David Chupak is the new Director of Youth Programs at MSU, with responsibility for overseeing over 127 MSU Youth Programs that serve over 60,000 youth each year. He joins me to talk about MSU’s many ongoing efforts to protect minors in our care through our youth programs, visits to campus and facilities, and even youth employment.
Chupak says a MSU Youth Program is any learning activity that involves the participation of minors - on campus, off campus, in the state of Michigan, outside of Michigan, even abroad. And what is not a MSU youth program? Public events like concerts at Wharton Center or Athletic events.
A person is considered a MSU youth program participant if they’re under 18 and not enrolled or accepted for enrollment at MSU. Dually enrolled participants, that is, students who are in high school but who are also enrolled in MSU college courses, qualify if there is an overnight component.
MSU’s most recent efforts to protect minors in youth programs began in 2012 with a training for MSU Youth Program directors focused on identifying and reporting signs of child abuse. A policy established in 2013 outlines operational requirements for MSU Youth Programs.
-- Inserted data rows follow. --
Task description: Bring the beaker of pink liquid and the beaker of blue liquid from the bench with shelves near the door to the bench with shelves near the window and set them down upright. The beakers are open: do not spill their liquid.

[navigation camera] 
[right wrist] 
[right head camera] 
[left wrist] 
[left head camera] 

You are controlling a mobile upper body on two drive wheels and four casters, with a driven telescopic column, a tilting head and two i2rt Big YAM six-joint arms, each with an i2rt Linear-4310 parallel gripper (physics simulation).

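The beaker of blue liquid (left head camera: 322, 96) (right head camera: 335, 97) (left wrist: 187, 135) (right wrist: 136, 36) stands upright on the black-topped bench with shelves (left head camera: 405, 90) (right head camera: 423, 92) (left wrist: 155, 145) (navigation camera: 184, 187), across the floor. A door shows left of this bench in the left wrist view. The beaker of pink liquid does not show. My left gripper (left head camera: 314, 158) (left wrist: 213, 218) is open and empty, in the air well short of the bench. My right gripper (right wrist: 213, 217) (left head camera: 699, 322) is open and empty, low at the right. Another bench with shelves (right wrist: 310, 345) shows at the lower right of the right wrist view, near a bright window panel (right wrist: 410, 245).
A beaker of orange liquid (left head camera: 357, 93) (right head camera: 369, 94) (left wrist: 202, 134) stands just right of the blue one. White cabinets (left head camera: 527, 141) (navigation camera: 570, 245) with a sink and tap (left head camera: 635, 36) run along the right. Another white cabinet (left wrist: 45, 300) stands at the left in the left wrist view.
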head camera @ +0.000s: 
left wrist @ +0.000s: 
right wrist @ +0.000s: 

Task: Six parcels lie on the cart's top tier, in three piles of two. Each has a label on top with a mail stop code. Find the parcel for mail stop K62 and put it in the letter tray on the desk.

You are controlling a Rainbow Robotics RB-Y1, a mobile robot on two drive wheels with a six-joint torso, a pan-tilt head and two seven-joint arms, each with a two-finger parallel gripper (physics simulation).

It’s continuing to evolve with revisions.
In 2016 a part-time Director of Youth Programs conducted a survey of Youth Programs at MSU and facilitated a Youth Protection Workshop to train MSU Youth Program Directors.
Recommendations from the MSU Office of Internal Audit and the part time Director of Youth Programs led to Chupak’s appointment as the new full-time Youth Programs Director in November 2017.
In Chupak’s role, he provides oversight for MSU youth programs, promotes compliance with Minimum Operational Requirements for Conducting University Youth Programs and further development of relevant policies, and conducts trainings and consultations for directors and coordinators of MSU youth programs.
MSU has over 127 faculty and staff working as directors or co-directors of MSU Youth Programs serving over 60,000 youth annually.
Some additional initiatives include:
Raising awareness about the presence of The MSU Youth Programs Office and the requirements for facilitating youth programs at MSU.
Adding a new policy that requires that all MSU youth programs register with the Office of the Youth Programs Director, including Youth Programs sponsored by external groups that are held at MSU facilities.
Efforts to ensure that MSU researchers who plan to work with youth are aware of relevant MSU Youth Program policies and adhere to them in their research.
When it comes to faculty research, Chupak is working with the Office of the Vice President for Research and Graduate Studies to direct researchers who plan to work with youth to contact Chupak’s office.
Some Current Efforts to Protect Minors in Youth Programs at MSU:
Chupak and MSU held the 2018 Youth Protection Workshop in March. The workshop has evolved to a one-day event involving campus experts educating about policies and practices in protecting youth in programs at MSU.
The team worked with MSU Police to hold a training on Surviving an Active Shooter and Acts of Violence. They worked with the Office of Inclusion and Intercultural Initiatives to provide a workshop for Youth Program Directors on Implicit Bias.
Currently they’re working on a training with Academic Human Resources on Behavioral Interviewing Practices for selecting staff and volunteers who can help to raise red flags on behaviors that may indicate the potential for child maltreatment.
On the horizon, MSU is looking to do more professional development on youth-related issues, such as cyber-bullying.
The policy for MSU Youth Programs is based on national best practices in youth protection. Chupak recently worked with Youth Programs Advisory Board and the Office of the General Counsel to update, strengthen, and clarify the Youth Programs policy. It’s more aligned with recent federal policy updates on limitations of one-on-one contact between minors and adults.
Chupak and his team are currently working to develop a process for youth programs to formally register with their office. The process provides a systematic approach for oversight, compliance, and support. They’re providing ongoing consultations for program directors as they prepare and facilitate youth programming activities. And program directors and coordinators are eager to comply with requirements and committed to provide safe experiences.